К счастью, я не видела, когда он пришел. Я была наверху с клиентом из колоний, который приехал сюда в отпуск. Когда спустилась, Франсис ждал за стойкой, на старом месте, перед ним стоял стакан. Я была в белой комбинации и белых чулках. Я волновалась, старалась ему понравиться. Но Мадам показала знаком, что он уже меня заказал.
В постели мне было еще лучше, чем накануне, и ему тоже, мне кажется. Ему очень приглянулись мои белые чулки на темной коже, а может, он предпочел бы как раз наоборот. Я не стала их снимать. Чтобы раззадорить его, сказала, что он маленький развратник. Я видела, что его это покоробило. Чтобы задобрить – ласкала без передышки. Как в песне того времени – Меланхоличный, но не грустный, он мне сказал, что я его не понимаю, не понимаю, и все тут. Первая и единственная женщина, которую он любил по-настоящему, была его мать. Очень молодая, очень красивая, очень белокурая. Об отце он говорил: «Мой папаша – мерзавец». Это было в Марселе, в итальянском квартале. Когда мерзавец бросил без гроша жену то ли с шести-, то ли семилетним ребенком на руках, ей пришлось идти работать. Франсис говорил:
– Она отдала меня в пансион, но я ее не виню, у нее не было выхода.
А ведь ему было там совсем не сладко. Теперь он видел ее только по воскресеньям. Она долго прихорашивалась перед зеркалом, когда они шли на прогулку.
– Она водила меня в зоопарк в конце бульвара Лоншан. Покупала печенье и пиволо.
Я понятия не имела, что такое эти пиволо. Спросить боялась. Может быть, простой лед на палочке, который просто сосут. Какая разница! Он смотрел, как его мать надевает чулки и шелковое белье, а потом критически оглядывает себя в зеркале. Спрашивает его мнение. Он кидается к ней, прижимается к ее животу, обнимает изо всех сил. Она была самой красивой в мире. Да что я говорю? Она одна была лучше всех женщин в мире – красавиц и дурнушек, добрых и злых, пахла парным молоком и цветочными духами. Он будто гвозди в меня вбивал, говорил, будто я была полной дебилкой:
– Понимаешь, чулки, кружева – это так красиво, так женственно, я всю жизнь не могу их забыть. Я люблю женственность, вовсе я не развратник!

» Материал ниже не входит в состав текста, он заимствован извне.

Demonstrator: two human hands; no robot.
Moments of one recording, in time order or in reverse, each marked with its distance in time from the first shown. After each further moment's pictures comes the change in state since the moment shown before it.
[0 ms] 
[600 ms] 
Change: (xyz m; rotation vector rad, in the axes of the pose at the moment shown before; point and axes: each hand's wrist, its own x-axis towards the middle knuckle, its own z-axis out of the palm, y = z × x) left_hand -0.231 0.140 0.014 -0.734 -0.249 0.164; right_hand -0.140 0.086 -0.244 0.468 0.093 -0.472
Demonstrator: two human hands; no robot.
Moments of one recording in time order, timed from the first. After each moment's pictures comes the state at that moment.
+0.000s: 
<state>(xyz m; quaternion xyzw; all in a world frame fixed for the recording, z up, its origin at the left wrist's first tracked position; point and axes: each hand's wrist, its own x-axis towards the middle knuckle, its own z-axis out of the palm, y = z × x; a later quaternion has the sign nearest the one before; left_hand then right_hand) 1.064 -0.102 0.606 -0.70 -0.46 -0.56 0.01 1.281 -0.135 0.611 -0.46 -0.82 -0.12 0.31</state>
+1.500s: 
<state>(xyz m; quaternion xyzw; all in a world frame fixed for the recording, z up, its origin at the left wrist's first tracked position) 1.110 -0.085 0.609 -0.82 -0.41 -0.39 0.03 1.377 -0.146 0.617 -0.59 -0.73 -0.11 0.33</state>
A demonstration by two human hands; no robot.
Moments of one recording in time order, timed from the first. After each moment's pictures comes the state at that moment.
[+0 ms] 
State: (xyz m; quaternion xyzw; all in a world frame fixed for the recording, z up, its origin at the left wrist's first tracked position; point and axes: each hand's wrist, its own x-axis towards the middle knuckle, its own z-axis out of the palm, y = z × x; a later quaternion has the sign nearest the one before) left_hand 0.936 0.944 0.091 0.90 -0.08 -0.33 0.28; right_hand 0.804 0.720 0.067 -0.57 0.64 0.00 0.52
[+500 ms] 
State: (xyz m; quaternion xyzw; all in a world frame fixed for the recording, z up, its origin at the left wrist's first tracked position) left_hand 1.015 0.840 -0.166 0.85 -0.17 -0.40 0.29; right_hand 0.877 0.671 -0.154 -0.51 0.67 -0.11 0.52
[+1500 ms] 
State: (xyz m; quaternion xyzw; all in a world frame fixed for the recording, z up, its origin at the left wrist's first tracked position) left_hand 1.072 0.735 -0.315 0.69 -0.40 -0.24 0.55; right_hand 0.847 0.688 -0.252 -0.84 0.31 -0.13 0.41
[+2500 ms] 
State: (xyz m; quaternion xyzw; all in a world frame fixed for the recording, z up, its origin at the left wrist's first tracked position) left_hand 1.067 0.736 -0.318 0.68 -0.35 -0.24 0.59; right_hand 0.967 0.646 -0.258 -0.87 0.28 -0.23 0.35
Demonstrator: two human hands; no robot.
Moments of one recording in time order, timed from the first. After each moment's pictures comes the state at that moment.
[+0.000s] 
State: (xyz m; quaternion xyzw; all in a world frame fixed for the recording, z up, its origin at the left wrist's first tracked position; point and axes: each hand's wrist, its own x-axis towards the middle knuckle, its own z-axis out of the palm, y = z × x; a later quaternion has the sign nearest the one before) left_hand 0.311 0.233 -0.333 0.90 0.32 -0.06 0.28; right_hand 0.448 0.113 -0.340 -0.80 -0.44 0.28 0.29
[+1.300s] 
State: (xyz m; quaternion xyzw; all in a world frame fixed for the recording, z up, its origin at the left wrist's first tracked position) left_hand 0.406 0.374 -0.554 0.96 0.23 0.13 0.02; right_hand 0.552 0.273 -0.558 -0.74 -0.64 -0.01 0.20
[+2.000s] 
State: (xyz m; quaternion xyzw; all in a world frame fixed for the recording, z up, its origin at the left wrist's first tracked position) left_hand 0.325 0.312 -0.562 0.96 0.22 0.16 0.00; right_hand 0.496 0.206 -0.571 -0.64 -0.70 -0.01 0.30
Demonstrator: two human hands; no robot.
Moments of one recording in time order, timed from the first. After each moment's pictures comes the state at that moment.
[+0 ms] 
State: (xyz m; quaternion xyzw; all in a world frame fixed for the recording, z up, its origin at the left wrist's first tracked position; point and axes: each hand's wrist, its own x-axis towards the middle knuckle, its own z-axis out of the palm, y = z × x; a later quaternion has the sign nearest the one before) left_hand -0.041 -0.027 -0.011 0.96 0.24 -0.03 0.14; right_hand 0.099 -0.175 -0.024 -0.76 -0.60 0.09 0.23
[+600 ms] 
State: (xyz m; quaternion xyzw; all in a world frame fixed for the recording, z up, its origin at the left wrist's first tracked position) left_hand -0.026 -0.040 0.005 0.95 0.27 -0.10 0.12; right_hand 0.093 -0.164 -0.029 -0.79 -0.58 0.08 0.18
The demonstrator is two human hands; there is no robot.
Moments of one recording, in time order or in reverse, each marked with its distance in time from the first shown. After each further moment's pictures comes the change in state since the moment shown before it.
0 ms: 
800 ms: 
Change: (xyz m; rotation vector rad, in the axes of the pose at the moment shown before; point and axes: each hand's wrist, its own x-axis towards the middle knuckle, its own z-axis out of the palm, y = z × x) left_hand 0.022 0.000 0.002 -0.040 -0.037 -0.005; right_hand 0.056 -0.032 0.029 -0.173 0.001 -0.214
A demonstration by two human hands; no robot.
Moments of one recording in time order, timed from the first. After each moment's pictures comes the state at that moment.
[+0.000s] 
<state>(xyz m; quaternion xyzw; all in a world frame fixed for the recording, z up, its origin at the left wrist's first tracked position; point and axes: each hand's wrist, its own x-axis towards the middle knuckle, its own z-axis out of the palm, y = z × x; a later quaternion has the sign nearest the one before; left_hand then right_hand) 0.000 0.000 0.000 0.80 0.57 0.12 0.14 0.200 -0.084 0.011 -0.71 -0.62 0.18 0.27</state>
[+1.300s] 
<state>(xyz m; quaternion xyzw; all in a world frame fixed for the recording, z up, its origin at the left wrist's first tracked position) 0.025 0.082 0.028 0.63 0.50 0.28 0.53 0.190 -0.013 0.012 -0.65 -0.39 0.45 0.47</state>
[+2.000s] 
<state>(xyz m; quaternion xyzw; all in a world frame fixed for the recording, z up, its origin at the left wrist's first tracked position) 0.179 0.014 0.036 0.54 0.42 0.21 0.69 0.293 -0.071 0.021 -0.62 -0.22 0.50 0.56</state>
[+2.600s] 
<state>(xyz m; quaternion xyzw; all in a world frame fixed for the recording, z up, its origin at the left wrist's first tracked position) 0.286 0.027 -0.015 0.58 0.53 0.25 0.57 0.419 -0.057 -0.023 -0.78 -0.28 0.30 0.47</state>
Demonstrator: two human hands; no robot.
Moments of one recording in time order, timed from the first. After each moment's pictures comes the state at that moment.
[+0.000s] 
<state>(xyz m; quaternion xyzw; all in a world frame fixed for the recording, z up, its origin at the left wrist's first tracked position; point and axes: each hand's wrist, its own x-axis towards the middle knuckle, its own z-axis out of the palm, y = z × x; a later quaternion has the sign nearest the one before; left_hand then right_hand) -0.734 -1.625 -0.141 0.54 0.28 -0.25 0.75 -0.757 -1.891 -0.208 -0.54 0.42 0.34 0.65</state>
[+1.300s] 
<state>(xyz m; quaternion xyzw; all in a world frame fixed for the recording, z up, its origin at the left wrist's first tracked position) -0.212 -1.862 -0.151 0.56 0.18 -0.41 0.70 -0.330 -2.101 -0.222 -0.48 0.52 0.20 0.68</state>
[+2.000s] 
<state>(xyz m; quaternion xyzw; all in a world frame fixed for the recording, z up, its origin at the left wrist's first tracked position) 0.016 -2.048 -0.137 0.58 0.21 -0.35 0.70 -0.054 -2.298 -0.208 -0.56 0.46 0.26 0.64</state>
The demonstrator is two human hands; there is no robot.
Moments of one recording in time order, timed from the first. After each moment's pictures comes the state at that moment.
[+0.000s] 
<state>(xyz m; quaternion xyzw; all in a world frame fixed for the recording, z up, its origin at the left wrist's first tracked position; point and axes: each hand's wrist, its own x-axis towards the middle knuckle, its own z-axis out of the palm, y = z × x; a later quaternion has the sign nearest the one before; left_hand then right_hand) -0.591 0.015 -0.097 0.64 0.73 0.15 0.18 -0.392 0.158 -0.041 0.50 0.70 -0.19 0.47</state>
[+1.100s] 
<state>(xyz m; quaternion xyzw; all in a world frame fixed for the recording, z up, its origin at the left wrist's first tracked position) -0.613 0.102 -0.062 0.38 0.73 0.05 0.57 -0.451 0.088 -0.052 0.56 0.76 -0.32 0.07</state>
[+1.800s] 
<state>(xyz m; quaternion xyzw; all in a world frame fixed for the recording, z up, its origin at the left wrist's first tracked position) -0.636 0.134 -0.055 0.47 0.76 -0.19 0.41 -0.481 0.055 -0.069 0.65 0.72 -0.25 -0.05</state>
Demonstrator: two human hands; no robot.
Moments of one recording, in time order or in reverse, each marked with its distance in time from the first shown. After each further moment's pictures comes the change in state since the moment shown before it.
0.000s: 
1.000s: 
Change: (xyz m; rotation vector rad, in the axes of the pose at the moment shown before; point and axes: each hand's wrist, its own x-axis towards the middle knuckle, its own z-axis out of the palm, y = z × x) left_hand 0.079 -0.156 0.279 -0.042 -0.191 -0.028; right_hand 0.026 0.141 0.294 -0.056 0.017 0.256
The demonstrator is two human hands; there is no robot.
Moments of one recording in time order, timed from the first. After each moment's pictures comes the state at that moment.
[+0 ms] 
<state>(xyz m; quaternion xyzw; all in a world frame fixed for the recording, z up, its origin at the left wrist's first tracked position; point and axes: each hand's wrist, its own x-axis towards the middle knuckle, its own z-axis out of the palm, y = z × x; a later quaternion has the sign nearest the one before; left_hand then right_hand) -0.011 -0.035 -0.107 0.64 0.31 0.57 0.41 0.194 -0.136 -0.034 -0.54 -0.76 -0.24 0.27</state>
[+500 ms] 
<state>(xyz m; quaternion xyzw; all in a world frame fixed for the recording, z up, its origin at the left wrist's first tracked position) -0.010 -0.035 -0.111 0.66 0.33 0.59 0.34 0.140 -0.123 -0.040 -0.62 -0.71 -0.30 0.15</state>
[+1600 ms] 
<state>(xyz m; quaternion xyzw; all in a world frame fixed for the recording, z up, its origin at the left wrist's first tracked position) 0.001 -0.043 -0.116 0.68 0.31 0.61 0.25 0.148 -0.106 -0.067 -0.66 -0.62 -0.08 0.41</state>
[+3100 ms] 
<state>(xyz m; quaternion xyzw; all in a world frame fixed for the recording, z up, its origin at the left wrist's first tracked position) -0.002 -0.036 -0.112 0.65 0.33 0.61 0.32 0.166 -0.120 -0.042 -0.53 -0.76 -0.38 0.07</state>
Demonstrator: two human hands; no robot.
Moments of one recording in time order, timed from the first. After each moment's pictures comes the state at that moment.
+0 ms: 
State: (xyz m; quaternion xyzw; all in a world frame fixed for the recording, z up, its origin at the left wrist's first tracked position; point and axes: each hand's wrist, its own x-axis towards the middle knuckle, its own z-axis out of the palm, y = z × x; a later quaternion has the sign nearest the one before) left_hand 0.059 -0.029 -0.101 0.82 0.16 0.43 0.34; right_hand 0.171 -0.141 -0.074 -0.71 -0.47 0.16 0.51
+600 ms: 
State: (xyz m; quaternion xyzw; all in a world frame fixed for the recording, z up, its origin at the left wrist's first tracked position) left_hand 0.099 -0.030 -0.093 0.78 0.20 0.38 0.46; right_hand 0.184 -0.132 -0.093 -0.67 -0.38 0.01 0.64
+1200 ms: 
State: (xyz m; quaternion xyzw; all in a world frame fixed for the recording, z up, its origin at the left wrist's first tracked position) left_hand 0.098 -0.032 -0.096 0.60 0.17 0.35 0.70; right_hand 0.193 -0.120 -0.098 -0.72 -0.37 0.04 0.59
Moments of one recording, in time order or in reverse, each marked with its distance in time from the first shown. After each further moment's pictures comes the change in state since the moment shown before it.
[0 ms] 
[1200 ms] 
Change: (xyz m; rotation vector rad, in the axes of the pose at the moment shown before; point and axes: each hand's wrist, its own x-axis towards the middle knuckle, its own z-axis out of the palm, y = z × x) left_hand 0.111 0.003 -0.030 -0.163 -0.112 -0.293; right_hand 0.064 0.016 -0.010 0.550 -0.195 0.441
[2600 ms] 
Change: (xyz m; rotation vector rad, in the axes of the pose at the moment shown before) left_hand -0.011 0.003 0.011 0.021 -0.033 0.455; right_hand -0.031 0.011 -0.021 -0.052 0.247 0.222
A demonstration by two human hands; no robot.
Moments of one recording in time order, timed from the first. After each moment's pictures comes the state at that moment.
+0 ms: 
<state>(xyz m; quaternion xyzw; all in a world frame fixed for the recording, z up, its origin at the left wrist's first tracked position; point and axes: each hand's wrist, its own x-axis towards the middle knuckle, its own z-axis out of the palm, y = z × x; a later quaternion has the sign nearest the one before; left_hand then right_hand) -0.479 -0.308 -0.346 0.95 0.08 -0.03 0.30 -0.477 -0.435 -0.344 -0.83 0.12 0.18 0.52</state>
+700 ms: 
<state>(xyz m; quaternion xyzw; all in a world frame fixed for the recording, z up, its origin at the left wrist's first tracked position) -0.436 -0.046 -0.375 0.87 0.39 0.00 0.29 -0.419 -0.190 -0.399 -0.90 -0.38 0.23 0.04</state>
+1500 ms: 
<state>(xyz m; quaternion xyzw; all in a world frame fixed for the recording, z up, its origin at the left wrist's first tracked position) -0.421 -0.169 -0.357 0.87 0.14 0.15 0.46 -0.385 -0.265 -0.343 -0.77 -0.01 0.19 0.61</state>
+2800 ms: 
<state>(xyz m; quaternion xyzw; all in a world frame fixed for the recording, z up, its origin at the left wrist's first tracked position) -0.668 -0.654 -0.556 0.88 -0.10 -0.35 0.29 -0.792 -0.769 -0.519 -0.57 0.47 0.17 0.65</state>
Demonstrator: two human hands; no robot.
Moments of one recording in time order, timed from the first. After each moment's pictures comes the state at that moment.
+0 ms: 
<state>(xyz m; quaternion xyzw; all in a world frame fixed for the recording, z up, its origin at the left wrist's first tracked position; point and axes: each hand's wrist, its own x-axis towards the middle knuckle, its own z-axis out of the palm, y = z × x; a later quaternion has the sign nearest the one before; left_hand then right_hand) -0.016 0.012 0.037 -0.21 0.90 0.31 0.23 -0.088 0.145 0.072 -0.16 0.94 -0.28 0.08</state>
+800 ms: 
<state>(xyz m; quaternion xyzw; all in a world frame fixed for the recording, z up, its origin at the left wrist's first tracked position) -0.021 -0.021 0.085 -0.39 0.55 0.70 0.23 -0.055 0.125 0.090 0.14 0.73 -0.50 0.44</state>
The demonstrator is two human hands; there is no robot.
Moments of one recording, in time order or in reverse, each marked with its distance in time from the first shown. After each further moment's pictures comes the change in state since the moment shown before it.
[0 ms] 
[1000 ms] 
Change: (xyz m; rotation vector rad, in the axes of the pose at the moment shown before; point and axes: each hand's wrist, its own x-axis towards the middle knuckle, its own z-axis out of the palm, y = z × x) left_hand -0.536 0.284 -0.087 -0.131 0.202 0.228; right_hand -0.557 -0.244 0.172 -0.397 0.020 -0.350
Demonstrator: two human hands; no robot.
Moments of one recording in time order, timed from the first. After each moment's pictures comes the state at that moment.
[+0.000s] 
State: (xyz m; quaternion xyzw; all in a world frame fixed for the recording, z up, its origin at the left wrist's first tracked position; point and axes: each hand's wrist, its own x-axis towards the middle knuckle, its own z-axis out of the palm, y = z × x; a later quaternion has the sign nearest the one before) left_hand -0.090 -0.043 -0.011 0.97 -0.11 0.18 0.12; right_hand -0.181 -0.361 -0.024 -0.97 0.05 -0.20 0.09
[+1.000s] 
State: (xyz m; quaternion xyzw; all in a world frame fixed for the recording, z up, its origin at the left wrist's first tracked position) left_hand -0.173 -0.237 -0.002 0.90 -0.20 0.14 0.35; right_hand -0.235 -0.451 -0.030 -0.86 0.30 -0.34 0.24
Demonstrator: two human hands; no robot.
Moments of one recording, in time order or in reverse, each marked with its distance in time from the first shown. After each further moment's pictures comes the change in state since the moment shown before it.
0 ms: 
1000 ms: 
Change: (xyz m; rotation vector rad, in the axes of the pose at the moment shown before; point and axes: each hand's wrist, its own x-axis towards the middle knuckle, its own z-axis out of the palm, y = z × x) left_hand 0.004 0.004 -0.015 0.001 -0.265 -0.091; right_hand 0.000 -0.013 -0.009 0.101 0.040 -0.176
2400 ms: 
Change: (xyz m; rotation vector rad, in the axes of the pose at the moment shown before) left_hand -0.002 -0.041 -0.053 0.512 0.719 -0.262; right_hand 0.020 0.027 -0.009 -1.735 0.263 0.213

Я говорила ему, что он вовсе не развратник. Если бы ему было приятно, я бы вообще сказала, что у него нимб над головой. Что меня больше всего умиляло, когда он рассказывал свои истории, так это смотреть в его глаза и на губы. Он мог нести любую ахинею. Я совсем голову потеряла. Хоть и впервые, но сразу ясно. Мне так хотелось, чтобы он увидел меня, как я есть, – белокожей с пушистыми волосами… Какие только глупости ни лезут в голову, когда остаешься одна. Мой выходной выпадал на следующий четверг. Я старалась об этом не думать.